Aspen Mesh Rapid Resolve

This enables Aspen Mesh users to identify root causes, report actions and apply fixing configurations all in one place. For example, the Rapid Resolve suite offers many new features including:

  • Restore: a smarter, machine-assisted way to effectively reduce the set of things an operator or developer has to look through to find the root cause of failure in their environment. Root causing in distributed architectures is hard. Aspen Mesh Restore immediately alerts engineers to any performance outside acceptable thresholds and makes it obvious where any configuration, application or infrastructure changes occurred that are likely to be breaking changes.
  • Replay: a one-stop shop for application troubleshooting and reducing time to recovery. Aspen Mesh Replay gives you the current and the past view of your cluster state, including microservices connectivity, traffic and service health, and relevant events like configuration changes and alerts along the way. This view is great for understanding and diagnosing cascading failures. You can easily roll back in time and detect where a failure started. It's also a good tool for sharing information in larger groups where you can track the health of your cluster visually over time.

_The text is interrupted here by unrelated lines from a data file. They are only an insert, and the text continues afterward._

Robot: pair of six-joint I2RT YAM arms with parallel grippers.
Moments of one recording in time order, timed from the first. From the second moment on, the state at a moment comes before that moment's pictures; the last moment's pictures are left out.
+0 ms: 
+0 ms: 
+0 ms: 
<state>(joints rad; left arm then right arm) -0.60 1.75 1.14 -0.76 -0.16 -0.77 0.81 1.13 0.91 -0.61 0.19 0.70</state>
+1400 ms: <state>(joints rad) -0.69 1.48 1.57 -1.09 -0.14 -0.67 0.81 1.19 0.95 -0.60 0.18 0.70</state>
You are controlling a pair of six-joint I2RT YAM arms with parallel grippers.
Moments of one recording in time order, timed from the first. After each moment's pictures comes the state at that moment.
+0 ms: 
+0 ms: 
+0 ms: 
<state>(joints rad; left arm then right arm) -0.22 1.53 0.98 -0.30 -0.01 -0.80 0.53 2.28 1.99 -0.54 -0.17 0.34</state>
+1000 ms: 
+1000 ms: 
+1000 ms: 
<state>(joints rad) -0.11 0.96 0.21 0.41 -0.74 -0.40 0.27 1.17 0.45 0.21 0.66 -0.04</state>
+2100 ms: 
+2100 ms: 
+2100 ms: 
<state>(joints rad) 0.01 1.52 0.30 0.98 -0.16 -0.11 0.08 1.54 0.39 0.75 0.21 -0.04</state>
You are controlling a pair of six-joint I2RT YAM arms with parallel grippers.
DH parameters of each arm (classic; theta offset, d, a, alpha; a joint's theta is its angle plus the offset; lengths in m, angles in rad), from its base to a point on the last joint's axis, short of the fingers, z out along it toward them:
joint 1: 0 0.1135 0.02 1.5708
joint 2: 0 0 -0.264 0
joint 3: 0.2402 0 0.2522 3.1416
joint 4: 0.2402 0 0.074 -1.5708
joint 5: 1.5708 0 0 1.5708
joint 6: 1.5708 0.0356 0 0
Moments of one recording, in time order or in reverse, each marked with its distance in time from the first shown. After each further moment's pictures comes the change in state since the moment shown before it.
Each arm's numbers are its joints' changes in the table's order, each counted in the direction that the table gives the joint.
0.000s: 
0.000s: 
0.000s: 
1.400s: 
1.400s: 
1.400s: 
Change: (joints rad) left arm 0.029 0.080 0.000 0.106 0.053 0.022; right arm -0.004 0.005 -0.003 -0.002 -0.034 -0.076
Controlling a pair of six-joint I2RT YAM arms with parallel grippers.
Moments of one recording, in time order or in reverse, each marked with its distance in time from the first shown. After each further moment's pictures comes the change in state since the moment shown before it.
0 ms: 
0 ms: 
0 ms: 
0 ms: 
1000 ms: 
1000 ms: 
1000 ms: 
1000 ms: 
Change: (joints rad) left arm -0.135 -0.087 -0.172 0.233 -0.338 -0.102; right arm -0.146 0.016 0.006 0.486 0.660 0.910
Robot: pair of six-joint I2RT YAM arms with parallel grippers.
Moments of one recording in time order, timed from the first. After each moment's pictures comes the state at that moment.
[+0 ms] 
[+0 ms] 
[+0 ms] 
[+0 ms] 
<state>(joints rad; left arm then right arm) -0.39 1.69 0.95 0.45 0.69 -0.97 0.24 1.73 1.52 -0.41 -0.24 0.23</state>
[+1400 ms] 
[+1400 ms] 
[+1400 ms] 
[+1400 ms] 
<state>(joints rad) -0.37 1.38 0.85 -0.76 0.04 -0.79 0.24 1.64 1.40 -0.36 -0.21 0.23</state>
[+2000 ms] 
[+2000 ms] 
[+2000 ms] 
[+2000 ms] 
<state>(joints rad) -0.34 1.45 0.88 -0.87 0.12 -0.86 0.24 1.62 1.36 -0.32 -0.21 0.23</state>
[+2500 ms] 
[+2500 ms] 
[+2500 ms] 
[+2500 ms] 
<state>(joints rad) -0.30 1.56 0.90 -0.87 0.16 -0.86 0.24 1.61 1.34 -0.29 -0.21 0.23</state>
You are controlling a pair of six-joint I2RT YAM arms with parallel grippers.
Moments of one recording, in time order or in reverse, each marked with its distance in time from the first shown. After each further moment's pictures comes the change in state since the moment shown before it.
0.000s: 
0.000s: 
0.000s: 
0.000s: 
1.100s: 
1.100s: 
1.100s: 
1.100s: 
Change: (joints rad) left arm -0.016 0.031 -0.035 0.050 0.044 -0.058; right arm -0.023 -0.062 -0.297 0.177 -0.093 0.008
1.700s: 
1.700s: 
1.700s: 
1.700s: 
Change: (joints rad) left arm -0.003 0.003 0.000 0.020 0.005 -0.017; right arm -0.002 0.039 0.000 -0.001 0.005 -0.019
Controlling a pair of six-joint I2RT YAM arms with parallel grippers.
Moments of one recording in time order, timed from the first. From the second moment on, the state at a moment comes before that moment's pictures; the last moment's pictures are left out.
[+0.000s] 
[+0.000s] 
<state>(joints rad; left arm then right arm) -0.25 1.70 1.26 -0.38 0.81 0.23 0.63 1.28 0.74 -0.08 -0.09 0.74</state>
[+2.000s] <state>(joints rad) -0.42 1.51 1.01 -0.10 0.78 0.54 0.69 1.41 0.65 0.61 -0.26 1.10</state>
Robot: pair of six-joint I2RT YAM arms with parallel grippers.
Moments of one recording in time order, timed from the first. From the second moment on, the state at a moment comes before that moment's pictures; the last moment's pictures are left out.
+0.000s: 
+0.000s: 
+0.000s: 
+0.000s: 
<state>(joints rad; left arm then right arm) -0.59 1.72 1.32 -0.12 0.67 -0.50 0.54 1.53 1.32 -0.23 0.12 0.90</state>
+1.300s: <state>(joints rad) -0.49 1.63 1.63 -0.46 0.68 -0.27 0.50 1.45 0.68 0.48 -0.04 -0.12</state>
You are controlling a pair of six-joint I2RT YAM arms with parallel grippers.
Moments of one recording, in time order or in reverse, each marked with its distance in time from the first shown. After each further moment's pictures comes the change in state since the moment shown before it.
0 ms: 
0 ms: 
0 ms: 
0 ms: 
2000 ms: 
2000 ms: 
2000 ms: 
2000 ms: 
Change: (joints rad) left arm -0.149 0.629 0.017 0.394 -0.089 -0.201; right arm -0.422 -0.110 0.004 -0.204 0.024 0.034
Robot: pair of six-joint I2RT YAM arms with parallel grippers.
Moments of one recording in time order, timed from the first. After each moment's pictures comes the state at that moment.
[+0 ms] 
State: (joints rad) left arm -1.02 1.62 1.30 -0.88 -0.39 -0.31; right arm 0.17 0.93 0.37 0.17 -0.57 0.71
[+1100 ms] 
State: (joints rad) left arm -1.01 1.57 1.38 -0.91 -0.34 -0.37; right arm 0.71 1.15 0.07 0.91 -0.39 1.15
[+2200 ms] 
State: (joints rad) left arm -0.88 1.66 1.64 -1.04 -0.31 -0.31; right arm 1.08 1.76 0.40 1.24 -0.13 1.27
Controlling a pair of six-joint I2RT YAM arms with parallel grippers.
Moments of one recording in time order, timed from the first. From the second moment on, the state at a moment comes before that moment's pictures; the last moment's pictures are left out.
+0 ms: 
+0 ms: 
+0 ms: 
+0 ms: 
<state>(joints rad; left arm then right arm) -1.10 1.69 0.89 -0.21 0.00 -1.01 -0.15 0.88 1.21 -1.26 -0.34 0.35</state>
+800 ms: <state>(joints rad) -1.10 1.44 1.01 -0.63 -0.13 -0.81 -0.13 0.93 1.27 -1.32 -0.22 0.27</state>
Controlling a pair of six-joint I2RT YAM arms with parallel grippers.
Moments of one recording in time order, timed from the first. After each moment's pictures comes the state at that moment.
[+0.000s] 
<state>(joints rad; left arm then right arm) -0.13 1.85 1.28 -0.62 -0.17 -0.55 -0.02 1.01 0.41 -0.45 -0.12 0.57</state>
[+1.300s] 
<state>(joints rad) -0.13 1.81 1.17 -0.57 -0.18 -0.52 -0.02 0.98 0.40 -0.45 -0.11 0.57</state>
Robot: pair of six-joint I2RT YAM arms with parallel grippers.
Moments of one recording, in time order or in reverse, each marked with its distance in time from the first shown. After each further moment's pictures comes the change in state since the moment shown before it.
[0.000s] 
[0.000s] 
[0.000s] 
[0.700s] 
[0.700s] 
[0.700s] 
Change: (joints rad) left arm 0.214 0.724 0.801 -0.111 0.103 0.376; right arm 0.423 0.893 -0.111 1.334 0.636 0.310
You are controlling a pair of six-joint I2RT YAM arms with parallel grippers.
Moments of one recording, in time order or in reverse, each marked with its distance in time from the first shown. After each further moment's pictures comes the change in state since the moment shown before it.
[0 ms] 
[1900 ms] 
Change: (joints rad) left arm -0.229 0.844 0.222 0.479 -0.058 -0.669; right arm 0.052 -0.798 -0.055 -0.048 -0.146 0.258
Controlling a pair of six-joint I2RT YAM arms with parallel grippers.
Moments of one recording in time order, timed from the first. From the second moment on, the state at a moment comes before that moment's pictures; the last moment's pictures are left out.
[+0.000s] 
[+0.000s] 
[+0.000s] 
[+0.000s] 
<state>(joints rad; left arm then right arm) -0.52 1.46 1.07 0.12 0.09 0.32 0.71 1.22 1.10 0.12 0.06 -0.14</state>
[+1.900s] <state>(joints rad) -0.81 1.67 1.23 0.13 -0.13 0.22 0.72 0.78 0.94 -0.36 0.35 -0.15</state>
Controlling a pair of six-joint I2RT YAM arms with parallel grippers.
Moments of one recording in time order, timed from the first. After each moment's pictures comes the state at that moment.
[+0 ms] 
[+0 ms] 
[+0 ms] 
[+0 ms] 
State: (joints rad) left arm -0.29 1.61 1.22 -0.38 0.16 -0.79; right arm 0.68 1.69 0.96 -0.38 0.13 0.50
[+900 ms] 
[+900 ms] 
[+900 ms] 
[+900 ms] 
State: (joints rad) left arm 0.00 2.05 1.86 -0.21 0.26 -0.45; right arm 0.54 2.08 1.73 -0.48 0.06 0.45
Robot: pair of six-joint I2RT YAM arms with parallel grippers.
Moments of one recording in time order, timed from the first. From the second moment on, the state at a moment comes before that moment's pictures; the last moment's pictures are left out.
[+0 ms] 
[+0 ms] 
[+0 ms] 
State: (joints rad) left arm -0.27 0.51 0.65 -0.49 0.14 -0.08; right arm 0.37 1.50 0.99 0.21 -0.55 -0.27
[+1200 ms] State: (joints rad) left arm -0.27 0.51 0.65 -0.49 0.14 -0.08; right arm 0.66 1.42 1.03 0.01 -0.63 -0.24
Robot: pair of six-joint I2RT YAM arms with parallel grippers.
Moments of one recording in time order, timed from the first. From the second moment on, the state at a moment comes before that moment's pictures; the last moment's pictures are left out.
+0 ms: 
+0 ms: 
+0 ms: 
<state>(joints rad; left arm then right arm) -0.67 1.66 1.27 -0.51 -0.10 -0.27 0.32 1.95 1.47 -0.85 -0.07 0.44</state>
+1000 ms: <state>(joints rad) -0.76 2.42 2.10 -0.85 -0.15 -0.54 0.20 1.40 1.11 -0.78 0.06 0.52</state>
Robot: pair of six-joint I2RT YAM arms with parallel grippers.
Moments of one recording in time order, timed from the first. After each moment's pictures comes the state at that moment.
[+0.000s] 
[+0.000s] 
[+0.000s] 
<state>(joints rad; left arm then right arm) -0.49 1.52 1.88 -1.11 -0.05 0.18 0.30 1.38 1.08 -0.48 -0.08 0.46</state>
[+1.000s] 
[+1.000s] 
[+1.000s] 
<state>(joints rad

The Future of Service Mesh

Companies strive for stability with agility, which allows them to meet the market and users where they are, and thrive even in an uncertain marketplace. According to 451 Research,

“Businesses are employing containers, Kubernetes and microservices as tools that allow them to more quickly respond to customer demands and competitive threats. However, these technologies introduce new and potentially significant management challenges. Advanced organizations have turned to service mesh to help solve some of these problems. Service mesh technology can remove infrastructure burdens from developers, enabling them to focus on creating valuable application features rather than managing the mechanics of microservices communications. But managing the communications layer isn’t the only benefit a service mesh brings to the table. Increasingly, users are recognizing the role service meshes can play in collecting and analyzing important observability data, as well as their ability to support security requirements.”

The adoption of containers, Kubernetes and service mesh is continuing to grow, and both security and observability will be key drivers that increase service mesh adoption in the coming years.